◆ GOAL OF THE EXERCISE
In the records below, find every line that contains "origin" and list it.

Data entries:

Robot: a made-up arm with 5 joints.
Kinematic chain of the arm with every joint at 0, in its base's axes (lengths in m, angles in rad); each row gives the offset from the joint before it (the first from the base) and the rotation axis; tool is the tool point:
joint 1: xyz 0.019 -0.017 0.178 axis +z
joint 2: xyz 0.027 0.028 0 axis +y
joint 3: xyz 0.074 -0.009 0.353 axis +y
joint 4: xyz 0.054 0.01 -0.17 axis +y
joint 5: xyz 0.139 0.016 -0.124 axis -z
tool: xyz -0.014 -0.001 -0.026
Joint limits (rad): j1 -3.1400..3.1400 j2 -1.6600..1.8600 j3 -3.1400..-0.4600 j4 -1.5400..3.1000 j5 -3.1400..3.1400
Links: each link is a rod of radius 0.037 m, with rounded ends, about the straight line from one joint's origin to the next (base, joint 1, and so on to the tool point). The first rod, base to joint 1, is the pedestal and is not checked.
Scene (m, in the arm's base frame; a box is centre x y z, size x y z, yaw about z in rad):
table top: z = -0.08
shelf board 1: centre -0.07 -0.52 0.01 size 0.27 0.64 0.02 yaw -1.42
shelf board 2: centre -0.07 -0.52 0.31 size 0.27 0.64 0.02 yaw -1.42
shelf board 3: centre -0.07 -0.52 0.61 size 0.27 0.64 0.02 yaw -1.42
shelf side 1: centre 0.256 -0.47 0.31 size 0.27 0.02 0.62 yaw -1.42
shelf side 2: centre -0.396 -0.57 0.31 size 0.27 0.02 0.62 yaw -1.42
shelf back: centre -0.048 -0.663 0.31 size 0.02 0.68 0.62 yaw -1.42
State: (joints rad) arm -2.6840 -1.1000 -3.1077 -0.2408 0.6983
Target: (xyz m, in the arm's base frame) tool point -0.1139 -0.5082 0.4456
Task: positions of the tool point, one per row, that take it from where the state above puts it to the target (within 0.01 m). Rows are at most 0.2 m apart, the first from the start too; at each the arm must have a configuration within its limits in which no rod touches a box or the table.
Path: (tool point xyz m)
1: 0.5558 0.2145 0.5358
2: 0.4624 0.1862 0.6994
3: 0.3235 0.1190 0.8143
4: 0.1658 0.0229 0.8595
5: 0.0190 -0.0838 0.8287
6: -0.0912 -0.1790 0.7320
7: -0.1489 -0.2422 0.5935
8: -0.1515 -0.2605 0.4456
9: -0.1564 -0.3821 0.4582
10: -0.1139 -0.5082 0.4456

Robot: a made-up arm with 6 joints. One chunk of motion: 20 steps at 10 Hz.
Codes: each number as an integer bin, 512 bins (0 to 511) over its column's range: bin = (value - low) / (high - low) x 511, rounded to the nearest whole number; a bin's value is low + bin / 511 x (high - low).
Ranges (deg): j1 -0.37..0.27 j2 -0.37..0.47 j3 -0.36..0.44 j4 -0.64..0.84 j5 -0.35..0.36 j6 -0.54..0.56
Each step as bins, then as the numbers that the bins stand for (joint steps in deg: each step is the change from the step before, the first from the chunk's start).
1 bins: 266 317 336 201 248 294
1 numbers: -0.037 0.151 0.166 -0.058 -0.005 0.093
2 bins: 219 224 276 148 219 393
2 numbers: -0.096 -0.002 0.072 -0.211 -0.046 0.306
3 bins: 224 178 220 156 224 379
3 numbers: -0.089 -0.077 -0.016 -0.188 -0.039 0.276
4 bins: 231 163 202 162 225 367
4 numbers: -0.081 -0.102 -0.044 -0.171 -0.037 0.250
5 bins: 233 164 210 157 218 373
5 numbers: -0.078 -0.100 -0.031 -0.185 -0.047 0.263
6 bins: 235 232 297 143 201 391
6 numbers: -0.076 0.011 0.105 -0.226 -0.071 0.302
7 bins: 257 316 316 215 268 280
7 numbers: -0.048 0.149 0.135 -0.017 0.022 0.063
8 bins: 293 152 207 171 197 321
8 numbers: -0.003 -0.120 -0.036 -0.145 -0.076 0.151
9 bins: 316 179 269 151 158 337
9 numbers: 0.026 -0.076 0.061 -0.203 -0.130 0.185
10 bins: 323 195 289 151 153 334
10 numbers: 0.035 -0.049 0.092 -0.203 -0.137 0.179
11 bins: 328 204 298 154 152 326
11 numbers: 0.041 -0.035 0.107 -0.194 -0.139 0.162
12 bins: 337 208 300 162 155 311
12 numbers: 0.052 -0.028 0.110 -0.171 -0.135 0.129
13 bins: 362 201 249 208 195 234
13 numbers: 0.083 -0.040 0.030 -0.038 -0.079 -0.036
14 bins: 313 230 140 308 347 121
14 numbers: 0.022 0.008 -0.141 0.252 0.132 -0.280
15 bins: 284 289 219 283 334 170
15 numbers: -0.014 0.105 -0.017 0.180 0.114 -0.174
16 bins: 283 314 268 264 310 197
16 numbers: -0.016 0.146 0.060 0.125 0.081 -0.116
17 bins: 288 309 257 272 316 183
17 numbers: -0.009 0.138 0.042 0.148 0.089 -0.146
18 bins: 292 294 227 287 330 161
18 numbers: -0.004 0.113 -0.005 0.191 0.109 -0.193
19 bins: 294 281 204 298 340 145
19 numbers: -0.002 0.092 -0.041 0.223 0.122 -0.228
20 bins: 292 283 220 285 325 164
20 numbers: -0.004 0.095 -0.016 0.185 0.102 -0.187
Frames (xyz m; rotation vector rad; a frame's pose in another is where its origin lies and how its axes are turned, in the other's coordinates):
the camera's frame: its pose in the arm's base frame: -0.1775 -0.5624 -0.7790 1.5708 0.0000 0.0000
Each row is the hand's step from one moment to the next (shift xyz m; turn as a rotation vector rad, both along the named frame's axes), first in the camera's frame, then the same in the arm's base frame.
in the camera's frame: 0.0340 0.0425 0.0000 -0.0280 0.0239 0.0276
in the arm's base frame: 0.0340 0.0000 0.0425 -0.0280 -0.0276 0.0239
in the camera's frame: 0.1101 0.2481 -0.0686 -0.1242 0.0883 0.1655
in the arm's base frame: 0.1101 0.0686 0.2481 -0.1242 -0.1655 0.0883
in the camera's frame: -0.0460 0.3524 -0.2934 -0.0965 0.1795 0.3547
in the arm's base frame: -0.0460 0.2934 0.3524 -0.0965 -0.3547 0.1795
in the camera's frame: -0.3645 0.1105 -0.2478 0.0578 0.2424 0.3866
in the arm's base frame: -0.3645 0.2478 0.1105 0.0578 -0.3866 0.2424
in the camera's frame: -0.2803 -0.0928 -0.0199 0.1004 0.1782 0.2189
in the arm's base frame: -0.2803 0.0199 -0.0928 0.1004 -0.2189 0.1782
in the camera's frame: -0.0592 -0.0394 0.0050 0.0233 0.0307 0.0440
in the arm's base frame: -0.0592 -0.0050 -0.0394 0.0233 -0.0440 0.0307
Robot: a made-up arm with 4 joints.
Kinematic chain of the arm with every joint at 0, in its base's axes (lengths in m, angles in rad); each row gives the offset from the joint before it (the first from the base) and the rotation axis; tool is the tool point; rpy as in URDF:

◆ WRITTEN ANSWER
Links: each link is a rod of radius 0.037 m, with rounded ends, about the straight line from one joint's origin to the next (base, joint 1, and so on to the tool point). The first rod, base to joint 1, is the pedestal and is not checked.
Frames (xyz m; rotation vector rad; a frame's pose in another is where its origin lies and how its axes are turned, in the other's coordinates):

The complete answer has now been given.